I pattini rossi
E’ il mio compleanno. I miei amici sono qui solo perché il locale è bellissimo. Vado un attimo in bagno che ho bevuto troppo. C’è fila. Quando torno al mio tavolo non c’è più nessuno. “Stronzi!” Raccatto il mio cappotto sotto il tavolino e noto un paio di pattini rossi. Li indosso, è la prima volta. Esco. La strada principale, me la sto cavando. Il mio portone, L’ascensore. Casa. «Ti sei divertita?» «Tantissimo mamma» «Ma che roba è? Togliteli!» «No, voglio tenerli!» « Ti sembra il momento di fare i capricci?» «Sì, vai ora. Buonanotte». Io non me li tolgo più i miei pattini rossi !. La sveglia suona e scivolo in bagno. Metto la tuta così non devo togliere i pattini, neanche un secondo. «Non puoi andare a scuola così!»

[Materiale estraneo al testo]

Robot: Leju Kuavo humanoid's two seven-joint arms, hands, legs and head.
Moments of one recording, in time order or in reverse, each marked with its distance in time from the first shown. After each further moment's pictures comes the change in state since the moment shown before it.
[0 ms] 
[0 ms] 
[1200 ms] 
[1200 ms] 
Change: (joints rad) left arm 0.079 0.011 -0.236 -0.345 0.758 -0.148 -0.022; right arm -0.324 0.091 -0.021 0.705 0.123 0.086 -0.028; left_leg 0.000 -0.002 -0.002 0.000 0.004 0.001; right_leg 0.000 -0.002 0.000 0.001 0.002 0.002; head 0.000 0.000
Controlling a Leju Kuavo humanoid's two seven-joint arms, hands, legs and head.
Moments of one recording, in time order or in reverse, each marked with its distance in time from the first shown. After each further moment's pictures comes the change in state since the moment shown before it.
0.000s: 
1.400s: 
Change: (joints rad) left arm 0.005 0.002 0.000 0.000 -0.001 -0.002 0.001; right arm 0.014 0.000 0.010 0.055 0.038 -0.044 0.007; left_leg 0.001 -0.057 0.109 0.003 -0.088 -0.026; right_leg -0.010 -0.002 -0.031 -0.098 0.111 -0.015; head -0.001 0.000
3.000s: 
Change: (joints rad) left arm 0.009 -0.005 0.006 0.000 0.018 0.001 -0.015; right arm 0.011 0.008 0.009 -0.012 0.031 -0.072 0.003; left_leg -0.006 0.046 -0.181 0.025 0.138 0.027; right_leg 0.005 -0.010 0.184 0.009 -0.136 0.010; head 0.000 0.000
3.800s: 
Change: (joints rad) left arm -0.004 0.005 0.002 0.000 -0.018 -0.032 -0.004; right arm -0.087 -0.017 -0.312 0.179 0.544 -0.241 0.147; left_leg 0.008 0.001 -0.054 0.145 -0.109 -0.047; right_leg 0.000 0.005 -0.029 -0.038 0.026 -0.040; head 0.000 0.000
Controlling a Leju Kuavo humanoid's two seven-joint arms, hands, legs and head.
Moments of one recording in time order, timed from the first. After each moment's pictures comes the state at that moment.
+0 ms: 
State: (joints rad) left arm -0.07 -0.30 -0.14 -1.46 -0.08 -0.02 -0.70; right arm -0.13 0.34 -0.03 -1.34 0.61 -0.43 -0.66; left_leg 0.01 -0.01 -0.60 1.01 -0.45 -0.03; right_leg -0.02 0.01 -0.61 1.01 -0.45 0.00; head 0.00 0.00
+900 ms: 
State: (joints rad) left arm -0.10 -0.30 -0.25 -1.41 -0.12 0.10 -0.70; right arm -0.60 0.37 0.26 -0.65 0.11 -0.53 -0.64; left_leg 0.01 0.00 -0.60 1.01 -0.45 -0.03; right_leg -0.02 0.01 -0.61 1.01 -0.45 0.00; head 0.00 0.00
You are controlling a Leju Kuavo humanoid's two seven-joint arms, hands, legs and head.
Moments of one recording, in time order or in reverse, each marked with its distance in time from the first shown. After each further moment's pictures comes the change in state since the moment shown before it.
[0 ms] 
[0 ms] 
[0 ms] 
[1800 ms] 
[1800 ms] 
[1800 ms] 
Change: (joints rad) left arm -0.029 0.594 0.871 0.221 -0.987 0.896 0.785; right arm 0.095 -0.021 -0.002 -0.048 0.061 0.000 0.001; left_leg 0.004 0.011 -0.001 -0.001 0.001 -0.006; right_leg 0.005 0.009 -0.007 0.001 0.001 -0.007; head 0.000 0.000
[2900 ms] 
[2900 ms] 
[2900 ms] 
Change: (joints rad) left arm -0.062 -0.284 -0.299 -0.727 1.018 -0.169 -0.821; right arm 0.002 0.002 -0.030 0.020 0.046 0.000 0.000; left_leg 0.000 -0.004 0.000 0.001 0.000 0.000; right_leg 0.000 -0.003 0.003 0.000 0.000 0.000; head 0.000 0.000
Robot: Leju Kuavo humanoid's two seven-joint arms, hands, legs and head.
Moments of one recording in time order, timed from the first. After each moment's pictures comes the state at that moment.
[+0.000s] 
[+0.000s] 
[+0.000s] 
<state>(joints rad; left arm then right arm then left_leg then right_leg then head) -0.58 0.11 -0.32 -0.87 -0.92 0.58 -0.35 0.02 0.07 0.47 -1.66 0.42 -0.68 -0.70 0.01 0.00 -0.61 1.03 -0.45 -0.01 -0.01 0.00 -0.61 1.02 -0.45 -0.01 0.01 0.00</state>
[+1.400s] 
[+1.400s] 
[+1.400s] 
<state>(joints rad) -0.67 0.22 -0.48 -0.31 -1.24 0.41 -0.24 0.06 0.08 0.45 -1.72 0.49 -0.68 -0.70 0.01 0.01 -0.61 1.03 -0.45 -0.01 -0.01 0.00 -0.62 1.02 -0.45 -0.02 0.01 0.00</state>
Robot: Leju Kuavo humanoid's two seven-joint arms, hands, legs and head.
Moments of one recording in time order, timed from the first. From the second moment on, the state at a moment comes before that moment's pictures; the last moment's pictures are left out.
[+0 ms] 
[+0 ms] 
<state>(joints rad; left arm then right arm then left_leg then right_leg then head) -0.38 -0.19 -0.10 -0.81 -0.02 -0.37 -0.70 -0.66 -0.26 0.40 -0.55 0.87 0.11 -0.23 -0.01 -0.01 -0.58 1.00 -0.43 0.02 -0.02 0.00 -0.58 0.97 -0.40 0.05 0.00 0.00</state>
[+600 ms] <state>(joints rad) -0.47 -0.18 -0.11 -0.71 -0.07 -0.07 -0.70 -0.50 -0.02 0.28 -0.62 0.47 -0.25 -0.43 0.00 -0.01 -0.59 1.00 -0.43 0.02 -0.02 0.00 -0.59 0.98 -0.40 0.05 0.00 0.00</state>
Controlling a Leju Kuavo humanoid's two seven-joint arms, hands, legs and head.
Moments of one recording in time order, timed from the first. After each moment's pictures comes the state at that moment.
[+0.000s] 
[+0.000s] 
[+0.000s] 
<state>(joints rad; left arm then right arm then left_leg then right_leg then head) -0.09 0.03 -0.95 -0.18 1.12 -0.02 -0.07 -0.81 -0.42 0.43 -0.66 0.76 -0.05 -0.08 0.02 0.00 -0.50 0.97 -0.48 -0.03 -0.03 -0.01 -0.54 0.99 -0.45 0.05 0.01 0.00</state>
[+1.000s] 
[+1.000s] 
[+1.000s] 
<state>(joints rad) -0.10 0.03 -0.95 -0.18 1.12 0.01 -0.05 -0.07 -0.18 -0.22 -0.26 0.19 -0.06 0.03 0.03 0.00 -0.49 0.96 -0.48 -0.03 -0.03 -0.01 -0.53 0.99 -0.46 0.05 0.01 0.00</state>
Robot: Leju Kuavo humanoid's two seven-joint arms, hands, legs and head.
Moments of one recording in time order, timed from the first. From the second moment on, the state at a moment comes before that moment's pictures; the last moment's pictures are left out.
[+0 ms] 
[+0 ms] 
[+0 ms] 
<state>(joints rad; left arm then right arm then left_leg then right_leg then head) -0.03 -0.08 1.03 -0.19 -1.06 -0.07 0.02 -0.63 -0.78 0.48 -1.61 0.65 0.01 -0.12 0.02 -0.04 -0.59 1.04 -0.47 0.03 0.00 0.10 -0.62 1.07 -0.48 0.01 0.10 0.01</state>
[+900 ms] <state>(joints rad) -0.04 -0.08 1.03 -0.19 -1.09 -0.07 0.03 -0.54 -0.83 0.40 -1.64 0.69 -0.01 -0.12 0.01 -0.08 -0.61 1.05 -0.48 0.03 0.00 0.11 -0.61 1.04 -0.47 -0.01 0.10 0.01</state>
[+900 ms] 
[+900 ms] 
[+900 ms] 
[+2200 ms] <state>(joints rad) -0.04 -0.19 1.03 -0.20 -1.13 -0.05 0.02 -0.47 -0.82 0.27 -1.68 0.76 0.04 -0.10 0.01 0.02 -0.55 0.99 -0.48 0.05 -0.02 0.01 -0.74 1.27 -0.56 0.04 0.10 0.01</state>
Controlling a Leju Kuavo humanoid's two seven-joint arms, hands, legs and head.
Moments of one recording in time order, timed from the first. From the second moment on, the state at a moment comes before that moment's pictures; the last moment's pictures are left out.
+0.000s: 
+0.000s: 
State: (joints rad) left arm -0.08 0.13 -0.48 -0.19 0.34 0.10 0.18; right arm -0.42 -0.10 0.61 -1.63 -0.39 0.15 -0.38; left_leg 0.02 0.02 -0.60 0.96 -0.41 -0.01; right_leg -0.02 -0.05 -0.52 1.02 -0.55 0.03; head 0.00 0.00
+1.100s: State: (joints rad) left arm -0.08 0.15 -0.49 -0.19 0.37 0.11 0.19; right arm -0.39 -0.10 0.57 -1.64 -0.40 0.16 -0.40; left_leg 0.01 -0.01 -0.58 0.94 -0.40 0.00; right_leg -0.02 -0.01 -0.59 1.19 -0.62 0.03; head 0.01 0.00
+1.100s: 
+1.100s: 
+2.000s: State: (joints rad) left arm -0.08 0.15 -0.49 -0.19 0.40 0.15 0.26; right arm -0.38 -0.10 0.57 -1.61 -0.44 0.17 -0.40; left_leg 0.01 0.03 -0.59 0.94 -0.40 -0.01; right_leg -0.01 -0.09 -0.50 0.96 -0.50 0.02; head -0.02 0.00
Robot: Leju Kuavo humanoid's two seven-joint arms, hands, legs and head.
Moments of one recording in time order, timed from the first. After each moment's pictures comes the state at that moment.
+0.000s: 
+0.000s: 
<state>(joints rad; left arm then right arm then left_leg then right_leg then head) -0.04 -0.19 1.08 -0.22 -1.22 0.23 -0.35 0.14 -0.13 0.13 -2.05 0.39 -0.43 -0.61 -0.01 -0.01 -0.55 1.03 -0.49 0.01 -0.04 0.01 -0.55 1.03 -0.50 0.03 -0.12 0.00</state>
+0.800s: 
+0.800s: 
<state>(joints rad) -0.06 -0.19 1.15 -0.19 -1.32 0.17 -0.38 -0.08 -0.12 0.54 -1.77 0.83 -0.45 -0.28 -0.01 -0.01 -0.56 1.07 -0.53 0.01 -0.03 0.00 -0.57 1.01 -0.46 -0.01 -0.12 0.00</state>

«E invece sì!» Ascensore, portone, la strada. La velocità che aumenta. Io a scuola non entro. I miei pattini sono magici, ne sono sicura. Piove. C’è un palazzo abbandonato. Ci entro. Spazi enormi senza ostacoli, tanti ragazzi con pattini diversi. Un tizio mi accarezza, ma i pattini mi fanno dimenticare tutto. Ci sono infinità di strade, voglio vederle. Lascio fare ai miei pattini rossi. Sono sul ponte della città. Grande. E’ diventato molle, ho la nausea; lo sanno tutti che dopo il ponte si imbocca la discesa e che, se non rallenti, finisci dritto, dritto in mare. Vorrei potermi fidare ancora dei pattini, ma non si slacciano, capricci pesanti. L’acqua è troppo fredda. Pattini pesanti. Poi uno strattone. Poi una bocca sulla mia bocca. Qualcuno mi strappa via i pattini. Libera! Sono libera? Riemergo. Mi porterò la fame d’aria per tutta la vita. Quando arriverò a casa sarò quasi asciutta. Nel nostro mare vivono le sirene e credo di aver sentito il loro suono. Libera! Libera? La strada, il portone, l’ascensore. Scalza.